Monday, April 23, 2012

If You Are An Idiot, Press 1.

I am on hold with the Customs and Border Protection Agency of my great home country.

The menu is hilarious.  I can only imagine how many people call them with ridiculous questions, and I have little hope that my more complicated question will be able to be answered from this help line, but now I have to stay on just to see. There are 17 people in front of me.

I am calling, just so you know, to find out what documents I need to reimport my car at the suggestion of my relocation company agent.  She can't help me unless they ship the car themselves, and we are planning to drive the cars over the border and sell them ourselves before we leave.*  I went on the website she suggested, and looked, but while the Environmental Protection Agency offers a 66 page booklet on how to import a vehicle (the abridged version is 22 pages), there is no quick, easy and clear way to find out what I need.  Oh, Canada, I miss your Service Canada centers already.

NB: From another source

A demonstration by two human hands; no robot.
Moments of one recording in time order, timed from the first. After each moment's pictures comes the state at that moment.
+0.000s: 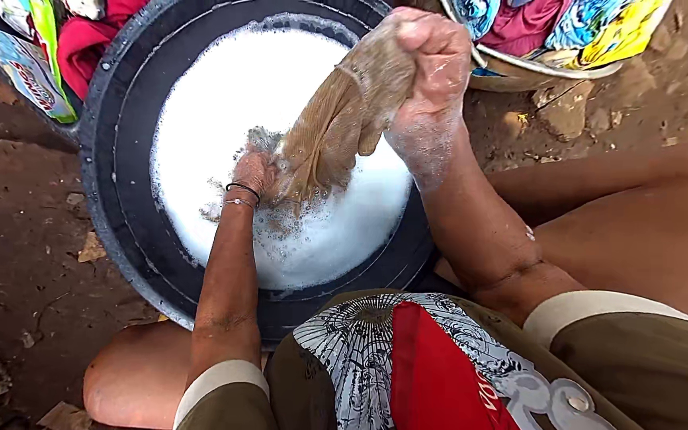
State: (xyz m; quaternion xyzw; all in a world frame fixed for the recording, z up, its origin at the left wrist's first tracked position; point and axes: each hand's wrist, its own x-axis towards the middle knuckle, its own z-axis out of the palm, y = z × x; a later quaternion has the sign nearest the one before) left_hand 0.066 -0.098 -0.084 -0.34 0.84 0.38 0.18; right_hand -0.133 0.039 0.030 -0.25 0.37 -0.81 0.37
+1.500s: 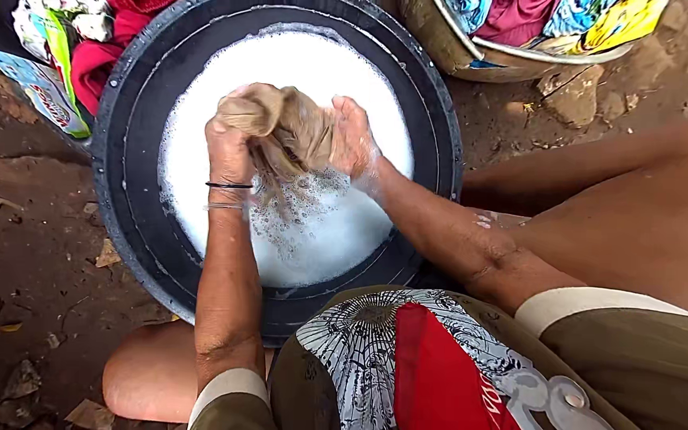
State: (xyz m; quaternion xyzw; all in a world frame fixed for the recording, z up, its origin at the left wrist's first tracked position) left_hand 0.059 -0.094 -0.019 -0.28 0.58 0.70 -0.31; right_hand -0.079 0.032 -0.027 0.04 0.52 -0.69 0.50
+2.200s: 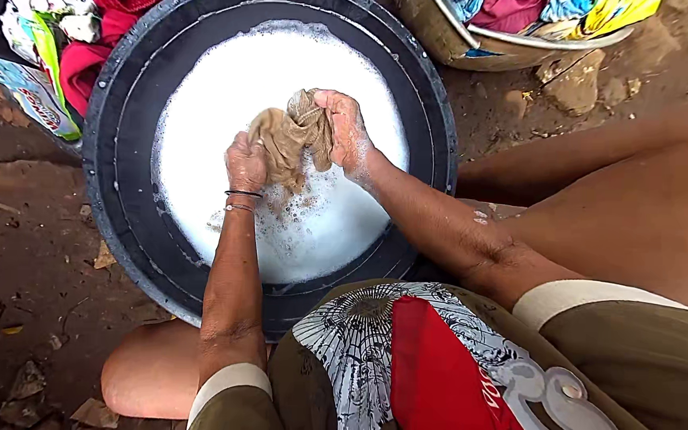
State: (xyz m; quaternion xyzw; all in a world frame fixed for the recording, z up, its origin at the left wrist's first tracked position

I called the number at the bottom of the screen.  I urge you to call it, if only for fun.  877-CBP-5511.  The menu is something like: If you think are wondering if you need a passport to go anywhere outside of the United States, call the State Department. If you are wondering if you can take Aunt Sally's special meatloaf to Canada, call 411 to get the number of Canada's embassy. No, we don't have that number. Please don't waste our time with asking that question.  We don't know that country's regulations. (They actually say this.)  Then they put on a Santana version of slow jazz and update you with the number of people ahead of you. (7 now.)

It isn't enough to make me a libertarian or a tea partier, but it is enough to make me question my fellow citizenry.  Then again, I answered phones for a Member of Congress. I regularly had crazy people call, and it could be pretty entertaining, so in some ways I feel bad that I am bringing a regular problem to the good people of the CBP help line.

I have 2 people in front of me now, so I will have to go.

************

Fortunately, the Southern woman I spoke with was nice and helpful, and I was able to get the information I needed. It involves 3+ forms and likely a call/email to the port** as well.  Car importation is a full time job, I tell you. Fun!

Hooray for the US Government!




*This is part of a complicated scheme where you can temporarily bring in your car from your own country, but you can't sell it there and you have to leave with it.  Which would be fine if we were either a. going back to our home country or b. bringing our cars with us. But we aren't doing either, hence the need to reimport them to the US and then sell them there.  Jolly good fun, don't you know.

**Otherwise known as the Lewiston Bridge.